_DIRECTIONS FOR THIS TASK_
Please copy all of the records exactly, leaving nothing out.

_Collected data_
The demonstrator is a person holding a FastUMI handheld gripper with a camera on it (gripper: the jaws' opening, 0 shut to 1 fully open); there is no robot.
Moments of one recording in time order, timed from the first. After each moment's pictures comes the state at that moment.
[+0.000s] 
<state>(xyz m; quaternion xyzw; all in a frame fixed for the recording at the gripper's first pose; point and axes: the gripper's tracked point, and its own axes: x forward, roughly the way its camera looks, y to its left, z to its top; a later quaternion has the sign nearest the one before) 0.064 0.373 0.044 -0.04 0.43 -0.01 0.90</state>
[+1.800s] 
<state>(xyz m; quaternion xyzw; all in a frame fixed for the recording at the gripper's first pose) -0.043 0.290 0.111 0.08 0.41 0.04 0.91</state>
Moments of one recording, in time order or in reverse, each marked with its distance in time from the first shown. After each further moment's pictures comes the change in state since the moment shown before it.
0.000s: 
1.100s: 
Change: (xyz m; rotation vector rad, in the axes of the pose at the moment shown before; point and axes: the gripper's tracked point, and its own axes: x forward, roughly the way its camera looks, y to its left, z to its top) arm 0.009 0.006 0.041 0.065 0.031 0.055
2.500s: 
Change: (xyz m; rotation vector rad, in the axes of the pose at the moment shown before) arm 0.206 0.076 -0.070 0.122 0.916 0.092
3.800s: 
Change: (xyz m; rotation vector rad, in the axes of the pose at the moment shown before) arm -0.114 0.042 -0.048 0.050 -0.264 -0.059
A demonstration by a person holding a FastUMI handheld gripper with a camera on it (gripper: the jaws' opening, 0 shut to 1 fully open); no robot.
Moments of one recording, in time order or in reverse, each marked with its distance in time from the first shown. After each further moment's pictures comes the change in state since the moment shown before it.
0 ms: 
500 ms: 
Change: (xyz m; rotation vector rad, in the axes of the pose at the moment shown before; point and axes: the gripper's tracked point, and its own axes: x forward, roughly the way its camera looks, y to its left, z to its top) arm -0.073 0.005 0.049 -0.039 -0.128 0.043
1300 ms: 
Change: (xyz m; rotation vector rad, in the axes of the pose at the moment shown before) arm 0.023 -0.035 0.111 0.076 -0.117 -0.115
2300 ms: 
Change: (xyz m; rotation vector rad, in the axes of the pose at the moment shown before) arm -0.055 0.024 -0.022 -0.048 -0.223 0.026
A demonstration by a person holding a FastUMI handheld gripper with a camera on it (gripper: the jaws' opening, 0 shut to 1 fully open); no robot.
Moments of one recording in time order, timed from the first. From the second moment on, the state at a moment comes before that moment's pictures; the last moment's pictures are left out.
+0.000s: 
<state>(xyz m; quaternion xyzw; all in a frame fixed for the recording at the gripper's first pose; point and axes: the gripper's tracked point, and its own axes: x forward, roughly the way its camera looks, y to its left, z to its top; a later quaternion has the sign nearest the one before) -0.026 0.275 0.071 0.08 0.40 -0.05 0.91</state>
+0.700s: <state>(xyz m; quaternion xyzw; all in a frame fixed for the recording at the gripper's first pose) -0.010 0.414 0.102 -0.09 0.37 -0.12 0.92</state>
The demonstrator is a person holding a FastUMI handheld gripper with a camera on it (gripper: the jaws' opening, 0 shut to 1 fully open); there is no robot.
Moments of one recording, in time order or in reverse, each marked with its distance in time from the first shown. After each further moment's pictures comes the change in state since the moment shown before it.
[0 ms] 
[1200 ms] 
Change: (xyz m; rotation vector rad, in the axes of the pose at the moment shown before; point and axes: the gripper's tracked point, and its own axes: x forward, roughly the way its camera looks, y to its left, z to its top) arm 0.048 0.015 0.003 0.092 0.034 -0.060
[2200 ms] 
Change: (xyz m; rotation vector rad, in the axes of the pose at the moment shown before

_RESULT_
The demonstrator is a person holding a FastUMI handheld gripper with a camera on it (gripper: the jaws' opening, 0 shut to 1 fully open); there is no robot.
Moments of one recording in time order, timed from the first. After each moment's pictures comes the state at that moment.
[+0.000s] 
<state>(xyz m; quaternion xyzw; all in a frame fixed for the recording at the gripper's first pose; point and axes: the gripper's tracked point, and its own axes: x forward, roughly the way its camera looks, y to its left, z to its top; a later quaternion has the sign nearest the one before) 0.064 0.373 0.044 -0.04 0.43 -0.01 0.90</state>
[+1.800s] 
<state>(xyz m; quaternion xyzw; all in a frame fixed for the recording at the gripper's first pose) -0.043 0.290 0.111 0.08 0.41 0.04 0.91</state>
Moments of one recording, in time order or in reverse, each marked with its distance in time from the first shown. After each further moment's pictures comes the change in state since the moment shown before it.
0.000s: 
1.100s: 
Change: (xyz m; rotation vector rad, in the axes of the pose at the moment shown before; point and axes: the gripper's tracked point, and its own axes: x forward, roughly the way its camera looks, y to its left, z to its top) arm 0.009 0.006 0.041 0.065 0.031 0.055
2.500s: 
Change: (xyz m; rotation vector rad, in the axes of the pose at the moment shown before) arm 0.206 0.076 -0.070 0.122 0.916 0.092
3.800s: 
Change: (xyz m; rotation vector rad, in the axes of the pose at the moment shown before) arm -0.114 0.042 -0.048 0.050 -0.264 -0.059
A demonstration by a person holding a FastUMI handheld gripper with a camera on it (gripper: the jaws' opening, 0 shut to 1 fully open); no robot.
Moments of one recording, in time order or in reverse, each marked with its distance in time from the first shown. After each further moment's pictures comes the change in state since the moment shown before it.
0 ms: 
500 ms: 
Change: (xyz m; rotation vector rad, in the axes of the pose at the moment shown before; point and axes: the gripper's tracked point, and its own axes: x forward, roughly the way its camera looks, y to its left, z to its top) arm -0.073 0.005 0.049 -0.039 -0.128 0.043
1300 ms: 
Change: (xyz m; rotation vector rad, in the axes of the pose at the moment shown before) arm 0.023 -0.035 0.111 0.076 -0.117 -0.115
2300 ms: 
Change: (xyz m; rotation vector rad, in the axes of the pose at the moment shown before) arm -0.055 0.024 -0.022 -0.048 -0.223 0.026
A demonstration by a person holding a FastUMI handheld gripper with a camera on it (gripper: the jaws' opening, 0 shut to 1 fully open); no robot.
Moments of one recording in time order, timed from the first. From the second moment on, the state at a moment comes before that moment's pictures; the last moment's pictures are left out.
+0.000s: 
<state>(xyz m; quaternion xyzw; all in a frame fixed for the recording at the gripper's first pose; point and axes: the gripper's tracked point, and its own axes: x forward, roughly the way its camera looks, y to its left, z to its top; a later quaternion has the sign nearest the one before) -0.026 0.275 0.071 0.08 0.40 -0.05 0.91</state>
+0.700s: <state>(xyz m; quaternion xyzw; all in a frame fixed for the recording at the gripper's first pose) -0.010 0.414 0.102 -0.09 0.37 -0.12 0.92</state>
The demonstrator is a person holding a FastUMI handheld gripper with a camera on it (gripper: the jaws' opening, 0 shut to 1 fully open); there is no robot.
Moments of one recording, in time order or in reverse, each marked with its distance in time from the first shown. After each further moment's pictures comes the change in state since the moment shown before it.
[0 ms] 
[1200 ms] 
Change: (xyz m; rotation vector rad, in the axes of the pose at the moment shown before; point and axes: the gripper's tracked point, and its own axes: x forward, roughly the way its camera looks, y to its left, z to its top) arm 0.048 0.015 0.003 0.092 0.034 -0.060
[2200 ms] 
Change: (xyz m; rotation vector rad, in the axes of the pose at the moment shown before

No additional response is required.